Exact repetition of every entry is required.

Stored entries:

+-------+

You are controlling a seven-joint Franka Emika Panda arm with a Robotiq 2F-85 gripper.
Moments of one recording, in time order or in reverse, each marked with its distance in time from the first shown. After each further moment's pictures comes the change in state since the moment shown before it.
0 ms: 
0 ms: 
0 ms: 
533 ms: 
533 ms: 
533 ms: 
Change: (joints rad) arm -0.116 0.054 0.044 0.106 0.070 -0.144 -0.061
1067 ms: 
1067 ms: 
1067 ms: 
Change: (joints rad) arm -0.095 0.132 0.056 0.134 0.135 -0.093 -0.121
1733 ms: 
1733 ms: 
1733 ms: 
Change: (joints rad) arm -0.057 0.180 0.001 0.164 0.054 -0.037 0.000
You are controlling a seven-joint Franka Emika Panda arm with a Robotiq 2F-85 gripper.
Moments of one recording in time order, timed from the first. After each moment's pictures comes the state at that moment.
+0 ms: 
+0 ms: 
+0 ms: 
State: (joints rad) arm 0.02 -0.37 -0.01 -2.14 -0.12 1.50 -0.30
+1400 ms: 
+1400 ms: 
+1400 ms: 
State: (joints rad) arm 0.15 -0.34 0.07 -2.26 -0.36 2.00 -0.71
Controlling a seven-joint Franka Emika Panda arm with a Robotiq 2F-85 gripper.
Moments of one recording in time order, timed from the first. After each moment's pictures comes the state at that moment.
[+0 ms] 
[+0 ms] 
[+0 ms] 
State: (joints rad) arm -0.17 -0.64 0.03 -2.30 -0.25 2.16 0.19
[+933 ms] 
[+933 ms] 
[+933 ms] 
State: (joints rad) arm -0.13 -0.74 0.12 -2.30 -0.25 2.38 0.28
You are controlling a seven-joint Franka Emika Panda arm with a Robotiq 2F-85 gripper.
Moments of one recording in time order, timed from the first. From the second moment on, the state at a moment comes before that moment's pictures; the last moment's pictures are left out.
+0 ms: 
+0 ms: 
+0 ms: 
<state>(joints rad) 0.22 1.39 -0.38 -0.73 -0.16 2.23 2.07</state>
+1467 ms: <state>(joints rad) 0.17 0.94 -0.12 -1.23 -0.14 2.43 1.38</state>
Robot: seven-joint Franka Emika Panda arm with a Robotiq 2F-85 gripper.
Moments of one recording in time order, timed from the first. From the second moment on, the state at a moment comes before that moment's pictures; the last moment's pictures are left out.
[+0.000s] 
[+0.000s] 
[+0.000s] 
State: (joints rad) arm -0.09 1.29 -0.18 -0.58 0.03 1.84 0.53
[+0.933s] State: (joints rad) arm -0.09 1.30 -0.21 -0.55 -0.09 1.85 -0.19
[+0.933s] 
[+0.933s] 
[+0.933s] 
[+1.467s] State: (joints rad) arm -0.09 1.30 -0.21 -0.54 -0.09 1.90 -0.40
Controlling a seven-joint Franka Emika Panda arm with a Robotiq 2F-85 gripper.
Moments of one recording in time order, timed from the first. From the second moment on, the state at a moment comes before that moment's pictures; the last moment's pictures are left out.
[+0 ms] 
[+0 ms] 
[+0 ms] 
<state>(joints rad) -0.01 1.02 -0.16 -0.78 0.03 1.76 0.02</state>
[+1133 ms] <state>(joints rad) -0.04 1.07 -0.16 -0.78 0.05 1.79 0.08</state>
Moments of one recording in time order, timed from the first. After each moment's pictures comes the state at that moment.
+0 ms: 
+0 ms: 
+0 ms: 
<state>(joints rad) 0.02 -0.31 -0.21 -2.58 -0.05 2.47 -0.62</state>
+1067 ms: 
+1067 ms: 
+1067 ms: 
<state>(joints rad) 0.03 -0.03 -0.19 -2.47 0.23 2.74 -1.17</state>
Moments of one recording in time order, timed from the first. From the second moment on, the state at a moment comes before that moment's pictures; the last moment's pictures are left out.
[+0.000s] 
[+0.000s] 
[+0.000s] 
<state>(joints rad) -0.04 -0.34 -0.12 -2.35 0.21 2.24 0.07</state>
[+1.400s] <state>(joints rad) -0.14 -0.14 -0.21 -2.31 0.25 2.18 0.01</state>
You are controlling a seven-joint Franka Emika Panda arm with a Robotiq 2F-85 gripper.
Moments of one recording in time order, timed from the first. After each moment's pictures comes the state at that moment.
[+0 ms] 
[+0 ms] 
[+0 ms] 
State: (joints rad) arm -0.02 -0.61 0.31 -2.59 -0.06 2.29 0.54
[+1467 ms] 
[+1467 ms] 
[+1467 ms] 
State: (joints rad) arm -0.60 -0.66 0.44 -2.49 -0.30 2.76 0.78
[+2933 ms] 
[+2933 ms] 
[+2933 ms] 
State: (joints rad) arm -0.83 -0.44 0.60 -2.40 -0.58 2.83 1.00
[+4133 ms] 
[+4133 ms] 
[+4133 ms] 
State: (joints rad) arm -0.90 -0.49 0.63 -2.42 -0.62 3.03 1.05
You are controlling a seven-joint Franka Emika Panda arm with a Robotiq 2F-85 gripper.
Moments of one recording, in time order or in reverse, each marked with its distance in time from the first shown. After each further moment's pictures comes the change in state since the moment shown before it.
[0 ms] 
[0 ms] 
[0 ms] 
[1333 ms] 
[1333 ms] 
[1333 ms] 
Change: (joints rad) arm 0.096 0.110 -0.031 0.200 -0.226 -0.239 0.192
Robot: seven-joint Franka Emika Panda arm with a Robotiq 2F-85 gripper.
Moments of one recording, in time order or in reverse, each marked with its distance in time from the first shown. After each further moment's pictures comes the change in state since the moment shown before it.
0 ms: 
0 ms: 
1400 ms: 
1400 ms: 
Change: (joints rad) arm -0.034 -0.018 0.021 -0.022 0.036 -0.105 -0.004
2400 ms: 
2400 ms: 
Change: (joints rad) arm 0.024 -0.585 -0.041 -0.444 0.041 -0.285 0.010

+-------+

Expected answer:
You are controlling a seven-joint Franka Emika Panda arm with a Robotiq 2F-85 gripper.
Moments of one recording, in time order or in reverse, each marked with its distance in time from the first shown. After each further moment's pictures comes the change in state since the moment shown before it.
0 ms: 
0 ms: 
0 ms: 
533 ms: 
533 ms: 
533 ms: 
Change: (joints rad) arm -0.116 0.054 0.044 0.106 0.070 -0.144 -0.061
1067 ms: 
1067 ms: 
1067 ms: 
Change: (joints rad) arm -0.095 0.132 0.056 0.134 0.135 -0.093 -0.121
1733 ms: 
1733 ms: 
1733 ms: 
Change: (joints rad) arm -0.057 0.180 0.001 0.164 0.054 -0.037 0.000
You are controlling a seven-joint Franka Emika Panda arm with a Robotiq 2F-85 gripper.
Moments of one recording in time order, timed from the first. After each moment's pictures comes the state at that moment.
+0 ms: 
+0 ms: 
+0 ms: 
State: (joints rad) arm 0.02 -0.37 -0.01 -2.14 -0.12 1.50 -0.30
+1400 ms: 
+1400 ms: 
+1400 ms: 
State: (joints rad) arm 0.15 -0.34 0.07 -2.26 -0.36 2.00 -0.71
Controlling a seven-joint Franka Emika Panda arm with a Robotiq 2F-85 gripper.
Moments of one recording in time order, timed from the first. After each moment's pictures comes the state at that moment.
[+0 ms] 
[+0 ms] 
[+0 ms] 
State: (joints rad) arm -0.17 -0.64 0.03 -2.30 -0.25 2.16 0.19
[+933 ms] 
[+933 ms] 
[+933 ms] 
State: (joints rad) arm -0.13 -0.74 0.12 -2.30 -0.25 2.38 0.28
You are controlling a seven-joint Franka Emika Panda arm with a Robotiq 2F-85 gripper.
Moments of one recording in time order, timed from the first. From the second moment on, the state at a moment comes before that moment's pictures; the last moment's pictures are left out.
+0 ms: 
+0 ms: 
+0 ms: 
<state>(joints rad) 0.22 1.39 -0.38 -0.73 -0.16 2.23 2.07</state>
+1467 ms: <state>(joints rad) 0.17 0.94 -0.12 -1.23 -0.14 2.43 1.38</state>
Robot: seven-joint Franka Emika Panda arm with a Robotiq 2F-85 gripper.
Moments of one recording in time order, timed from the first. From the second moment on, the state at a moment comes before that moment's pictures; the last moment's pictures are left out.
[+0.000s] 
[+0.000s] 
[+0.000s] 
State: (joints rad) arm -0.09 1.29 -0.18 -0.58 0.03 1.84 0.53
[+0.933s] State: (joints rad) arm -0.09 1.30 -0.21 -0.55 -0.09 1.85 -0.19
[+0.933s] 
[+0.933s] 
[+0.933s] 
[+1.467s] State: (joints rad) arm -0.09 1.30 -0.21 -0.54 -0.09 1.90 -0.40
Controlling a seven-joint Franka Emika Panda arm with a Robotiq 2F-85 gripper.
Moments of one recording in time order, timed from the first. From the second moment on, the state at a moment comes before that moment's pictures; the last moment's pictures are left out.
[+0 ms] 
[+0 ms] 
[+0 ms] 
<state>(joints rad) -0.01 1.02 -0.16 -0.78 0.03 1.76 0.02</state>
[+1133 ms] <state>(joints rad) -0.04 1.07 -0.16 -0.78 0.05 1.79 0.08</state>
Moments of one recording in time order, timed from the first. After each moment's pictures comes the state at that moment.
+0 ms: 
+0 ms: 
+0 ms: 
<state>(joints rad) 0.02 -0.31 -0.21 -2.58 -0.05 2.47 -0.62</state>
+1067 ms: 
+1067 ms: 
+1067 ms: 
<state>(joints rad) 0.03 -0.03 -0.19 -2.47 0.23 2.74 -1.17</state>
Moments of one recording in time order, timed from the first. From the second moment on, the state at a moment comes before that moment's pictures; the last moment's pictures are left out.
[+0.000s] 
[+0.000s] 
[+0.000s] 
<state>(joints rad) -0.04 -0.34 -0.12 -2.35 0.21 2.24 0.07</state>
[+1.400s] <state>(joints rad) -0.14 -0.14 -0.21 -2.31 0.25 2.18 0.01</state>
You are controlling a seven-joint Franka Emika Panda arm with a Robotiq 2F-85 gripper.
Moments of one recording in time order, timed from the first. After each moment's pictures comes the state at that moment.
[+0 ms] 
[+0 ms] 
[+0 ms] 
State: (joints rad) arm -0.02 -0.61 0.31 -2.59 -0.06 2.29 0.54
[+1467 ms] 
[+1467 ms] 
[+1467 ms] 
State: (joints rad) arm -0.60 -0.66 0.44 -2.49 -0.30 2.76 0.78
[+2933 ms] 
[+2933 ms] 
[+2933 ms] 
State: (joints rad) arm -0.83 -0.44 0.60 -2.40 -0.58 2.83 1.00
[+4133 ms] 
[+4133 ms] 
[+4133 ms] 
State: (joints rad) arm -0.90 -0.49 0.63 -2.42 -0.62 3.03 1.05
You are controlling a seven-joint Franka Emika Panda arm with a Robotiq 2F-85 gripper.
Moments of one recording, in time order or in reverse, each marked with its distance in time from the first shown. After each further moment's pictures comes the change in state since the moment shown before it.
[0 ms] 
[0 ms] 
[0 ms] 
[1333 ms] 
[1333 ms] 
[1333 ms] 
Change: (joints rad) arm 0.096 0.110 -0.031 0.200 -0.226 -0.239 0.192
Robot: seven-joint Franka Emika Panda arm with a Robotiq 2F-85 gripper.
Moments of one recording, in time order or in reverse, each marked with its distance in time from the first shown. After each further moment's pictures comes the change in state since the moment shown before it.
0 ms: 
0 ms: 
1400 ms: 
1400 ms: 
Change: (joints rad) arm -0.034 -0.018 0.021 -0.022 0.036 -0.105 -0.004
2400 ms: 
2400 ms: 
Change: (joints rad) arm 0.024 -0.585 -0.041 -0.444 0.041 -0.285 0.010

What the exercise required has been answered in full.